**What you have to do**
In the entries below, find the line with "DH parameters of" and the line with "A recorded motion"; give again those lines and every line between them, exactly.

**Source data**
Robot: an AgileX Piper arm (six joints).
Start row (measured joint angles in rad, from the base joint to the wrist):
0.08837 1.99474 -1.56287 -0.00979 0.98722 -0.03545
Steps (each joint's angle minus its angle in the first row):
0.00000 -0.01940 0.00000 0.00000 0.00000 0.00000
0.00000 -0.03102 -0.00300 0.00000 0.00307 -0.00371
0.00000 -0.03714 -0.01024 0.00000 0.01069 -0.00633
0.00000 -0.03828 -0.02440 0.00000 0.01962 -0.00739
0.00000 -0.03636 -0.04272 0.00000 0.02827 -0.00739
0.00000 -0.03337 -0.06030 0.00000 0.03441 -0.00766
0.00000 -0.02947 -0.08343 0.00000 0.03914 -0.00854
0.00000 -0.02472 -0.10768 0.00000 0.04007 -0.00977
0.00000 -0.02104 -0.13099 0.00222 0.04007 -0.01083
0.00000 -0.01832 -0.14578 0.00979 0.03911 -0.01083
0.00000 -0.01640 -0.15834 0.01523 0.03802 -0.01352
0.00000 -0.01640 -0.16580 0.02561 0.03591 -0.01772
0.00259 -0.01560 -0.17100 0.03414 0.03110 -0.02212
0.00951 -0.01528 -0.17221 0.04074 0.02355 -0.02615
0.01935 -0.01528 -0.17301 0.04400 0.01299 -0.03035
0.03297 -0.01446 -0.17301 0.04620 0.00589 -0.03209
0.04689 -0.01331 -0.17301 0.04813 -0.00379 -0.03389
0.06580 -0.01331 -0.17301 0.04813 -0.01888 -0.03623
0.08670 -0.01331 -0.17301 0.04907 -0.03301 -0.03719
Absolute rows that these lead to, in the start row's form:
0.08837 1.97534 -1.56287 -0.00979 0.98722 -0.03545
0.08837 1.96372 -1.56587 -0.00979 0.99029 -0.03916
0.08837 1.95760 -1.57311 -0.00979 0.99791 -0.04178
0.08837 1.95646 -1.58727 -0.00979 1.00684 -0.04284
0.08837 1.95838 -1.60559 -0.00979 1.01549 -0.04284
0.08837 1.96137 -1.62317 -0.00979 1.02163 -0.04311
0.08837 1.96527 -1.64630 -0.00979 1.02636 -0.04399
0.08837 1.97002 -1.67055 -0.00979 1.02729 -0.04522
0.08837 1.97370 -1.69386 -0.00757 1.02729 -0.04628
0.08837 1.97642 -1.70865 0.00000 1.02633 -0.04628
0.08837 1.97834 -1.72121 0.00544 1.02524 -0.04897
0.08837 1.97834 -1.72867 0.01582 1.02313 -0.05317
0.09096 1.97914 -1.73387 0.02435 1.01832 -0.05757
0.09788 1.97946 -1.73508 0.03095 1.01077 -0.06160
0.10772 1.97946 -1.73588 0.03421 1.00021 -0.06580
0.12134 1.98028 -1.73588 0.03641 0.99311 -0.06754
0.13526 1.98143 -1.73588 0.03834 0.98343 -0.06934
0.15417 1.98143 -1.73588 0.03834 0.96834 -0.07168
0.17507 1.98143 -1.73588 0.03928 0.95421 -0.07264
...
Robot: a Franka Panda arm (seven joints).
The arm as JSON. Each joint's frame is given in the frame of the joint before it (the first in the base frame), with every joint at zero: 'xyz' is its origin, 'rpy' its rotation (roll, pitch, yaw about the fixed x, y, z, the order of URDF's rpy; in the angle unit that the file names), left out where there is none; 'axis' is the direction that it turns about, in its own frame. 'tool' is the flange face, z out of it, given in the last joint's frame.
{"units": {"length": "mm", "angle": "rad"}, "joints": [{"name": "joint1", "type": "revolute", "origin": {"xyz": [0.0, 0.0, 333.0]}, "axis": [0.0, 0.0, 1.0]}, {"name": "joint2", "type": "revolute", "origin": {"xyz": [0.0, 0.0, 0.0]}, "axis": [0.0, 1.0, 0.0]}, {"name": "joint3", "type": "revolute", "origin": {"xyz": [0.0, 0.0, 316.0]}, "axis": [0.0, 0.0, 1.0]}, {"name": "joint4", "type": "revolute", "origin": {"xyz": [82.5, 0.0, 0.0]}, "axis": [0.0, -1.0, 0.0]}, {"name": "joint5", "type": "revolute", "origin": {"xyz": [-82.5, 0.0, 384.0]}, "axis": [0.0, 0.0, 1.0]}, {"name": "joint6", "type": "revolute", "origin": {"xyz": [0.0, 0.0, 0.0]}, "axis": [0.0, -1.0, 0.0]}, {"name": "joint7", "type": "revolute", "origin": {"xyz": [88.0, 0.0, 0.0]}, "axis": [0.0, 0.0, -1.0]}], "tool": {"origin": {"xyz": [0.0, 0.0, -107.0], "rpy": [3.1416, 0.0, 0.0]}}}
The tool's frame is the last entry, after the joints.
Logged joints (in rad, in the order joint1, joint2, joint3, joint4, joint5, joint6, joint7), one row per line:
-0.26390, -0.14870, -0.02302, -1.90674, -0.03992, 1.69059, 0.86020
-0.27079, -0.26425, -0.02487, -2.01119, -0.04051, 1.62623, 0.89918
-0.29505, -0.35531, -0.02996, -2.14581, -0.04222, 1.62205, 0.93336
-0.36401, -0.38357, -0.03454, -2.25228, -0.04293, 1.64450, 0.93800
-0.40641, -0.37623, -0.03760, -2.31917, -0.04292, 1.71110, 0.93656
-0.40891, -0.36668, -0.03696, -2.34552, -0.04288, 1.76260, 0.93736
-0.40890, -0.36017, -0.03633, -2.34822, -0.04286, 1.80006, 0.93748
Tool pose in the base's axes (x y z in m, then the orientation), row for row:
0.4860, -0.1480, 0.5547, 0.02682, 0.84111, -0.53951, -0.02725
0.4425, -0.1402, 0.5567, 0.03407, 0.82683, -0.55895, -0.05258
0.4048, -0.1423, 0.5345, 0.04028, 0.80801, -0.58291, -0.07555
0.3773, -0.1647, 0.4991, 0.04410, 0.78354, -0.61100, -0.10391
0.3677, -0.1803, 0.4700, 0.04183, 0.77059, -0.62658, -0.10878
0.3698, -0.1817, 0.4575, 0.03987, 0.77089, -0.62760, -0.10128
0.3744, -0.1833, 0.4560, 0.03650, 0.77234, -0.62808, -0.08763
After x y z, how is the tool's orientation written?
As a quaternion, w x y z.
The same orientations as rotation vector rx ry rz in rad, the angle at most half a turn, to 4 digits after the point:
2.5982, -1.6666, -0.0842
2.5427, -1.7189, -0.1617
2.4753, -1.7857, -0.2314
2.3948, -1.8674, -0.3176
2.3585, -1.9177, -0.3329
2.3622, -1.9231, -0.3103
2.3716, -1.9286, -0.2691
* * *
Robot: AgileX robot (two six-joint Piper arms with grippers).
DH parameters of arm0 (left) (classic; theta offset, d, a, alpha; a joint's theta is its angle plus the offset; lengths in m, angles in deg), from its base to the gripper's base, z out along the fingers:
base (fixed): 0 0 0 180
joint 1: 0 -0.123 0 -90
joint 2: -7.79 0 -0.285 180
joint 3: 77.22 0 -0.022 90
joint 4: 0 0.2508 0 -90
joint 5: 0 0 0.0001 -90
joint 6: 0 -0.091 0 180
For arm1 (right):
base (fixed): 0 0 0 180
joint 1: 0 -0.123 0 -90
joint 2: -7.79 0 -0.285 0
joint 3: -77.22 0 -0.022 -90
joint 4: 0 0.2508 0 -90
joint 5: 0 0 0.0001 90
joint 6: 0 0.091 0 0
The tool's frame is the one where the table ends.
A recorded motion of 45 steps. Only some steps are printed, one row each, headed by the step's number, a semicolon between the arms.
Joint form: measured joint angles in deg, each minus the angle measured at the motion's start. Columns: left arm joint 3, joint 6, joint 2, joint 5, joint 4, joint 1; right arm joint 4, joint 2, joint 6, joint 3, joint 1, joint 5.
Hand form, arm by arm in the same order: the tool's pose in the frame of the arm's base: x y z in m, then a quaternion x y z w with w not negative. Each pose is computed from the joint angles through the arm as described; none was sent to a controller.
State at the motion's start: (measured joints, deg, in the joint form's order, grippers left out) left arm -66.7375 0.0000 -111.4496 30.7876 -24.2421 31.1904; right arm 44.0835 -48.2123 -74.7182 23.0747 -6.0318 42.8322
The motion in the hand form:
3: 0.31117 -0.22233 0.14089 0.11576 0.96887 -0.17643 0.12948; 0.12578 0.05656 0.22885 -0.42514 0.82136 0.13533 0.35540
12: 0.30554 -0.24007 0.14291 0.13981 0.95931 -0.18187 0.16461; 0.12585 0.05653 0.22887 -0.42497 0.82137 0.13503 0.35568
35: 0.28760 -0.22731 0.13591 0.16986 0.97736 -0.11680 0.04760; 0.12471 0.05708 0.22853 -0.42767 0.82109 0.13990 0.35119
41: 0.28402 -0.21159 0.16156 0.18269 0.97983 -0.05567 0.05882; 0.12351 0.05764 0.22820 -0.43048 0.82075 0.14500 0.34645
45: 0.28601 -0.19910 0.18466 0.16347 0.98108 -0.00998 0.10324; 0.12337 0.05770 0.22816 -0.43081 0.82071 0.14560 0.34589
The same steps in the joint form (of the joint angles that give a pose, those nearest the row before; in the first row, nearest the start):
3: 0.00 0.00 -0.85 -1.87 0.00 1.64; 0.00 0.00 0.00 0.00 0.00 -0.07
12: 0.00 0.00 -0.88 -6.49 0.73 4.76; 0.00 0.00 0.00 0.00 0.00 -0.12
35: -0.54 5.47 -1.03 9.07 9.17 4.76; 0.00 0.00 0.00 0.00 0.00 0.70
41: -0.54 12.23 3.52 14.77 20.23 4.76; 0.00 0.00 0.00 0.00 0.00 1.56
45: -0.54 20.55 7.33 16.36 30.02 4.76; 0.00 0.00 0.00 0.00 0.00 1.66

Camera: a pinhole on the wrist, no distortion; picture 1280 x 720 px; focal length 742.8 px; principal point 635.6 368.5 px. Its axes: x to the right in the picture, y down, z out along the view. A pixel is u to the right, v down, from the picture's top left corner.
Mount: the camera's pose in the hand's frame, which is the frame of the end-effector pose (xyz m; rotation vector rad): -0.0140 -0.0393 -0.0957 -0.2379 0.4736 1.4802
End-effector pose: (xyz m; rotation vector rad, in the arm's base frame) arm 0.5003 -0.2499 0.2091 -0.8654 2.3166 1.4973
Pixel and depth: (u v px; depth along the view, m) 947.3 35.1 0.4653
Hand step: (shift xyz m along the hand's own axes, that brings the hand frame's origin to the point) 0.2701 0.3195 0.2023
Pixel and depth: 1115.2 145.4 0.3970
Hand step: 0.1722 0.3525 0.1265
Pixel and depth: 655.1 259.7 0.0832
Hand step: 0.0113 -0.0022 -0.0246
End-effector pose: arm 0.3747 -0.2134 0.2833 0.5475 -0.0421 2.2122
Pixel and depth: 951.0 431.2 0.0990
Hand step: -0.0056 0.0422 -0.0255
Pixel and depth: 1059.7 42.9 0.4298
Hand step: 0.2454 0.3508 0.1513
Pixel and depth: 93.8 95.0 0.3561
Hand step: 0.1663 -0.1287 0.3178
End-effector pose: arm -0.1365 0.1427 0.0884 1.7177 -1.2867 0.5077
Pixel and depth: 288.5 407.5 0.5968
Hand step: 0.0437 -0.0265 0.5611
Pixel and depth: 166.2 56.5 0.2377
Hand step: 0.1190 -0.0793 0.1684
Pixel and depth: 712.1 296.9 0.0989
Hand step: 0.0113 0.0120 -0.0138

**Worked solution**
DH parameters of arm0 (left) (classic; theta offset, d, a, alpha; a joint's theta is its angle plus the offset; lengths in m, angles in deg), from its base to the gripper's base, z out along the fingers:
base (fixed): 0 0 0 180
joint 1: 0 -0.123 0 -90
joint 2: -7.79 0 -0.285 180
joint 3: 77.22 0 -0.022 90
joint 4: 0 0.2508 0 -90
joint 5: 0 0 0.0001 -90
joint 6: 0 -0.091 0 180
For arm1 (right):
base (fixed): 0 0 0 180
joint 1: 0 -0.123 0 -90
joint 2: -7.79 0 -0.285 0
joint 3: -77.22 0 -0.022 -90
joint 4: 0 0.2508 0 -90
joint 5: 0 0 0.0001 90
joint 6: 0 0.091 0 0
The tool's frame is the one where the table ends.
A recorded motion of 45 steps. Only some steps are printed, one row each, headed by the step's number, a semicolon between the arms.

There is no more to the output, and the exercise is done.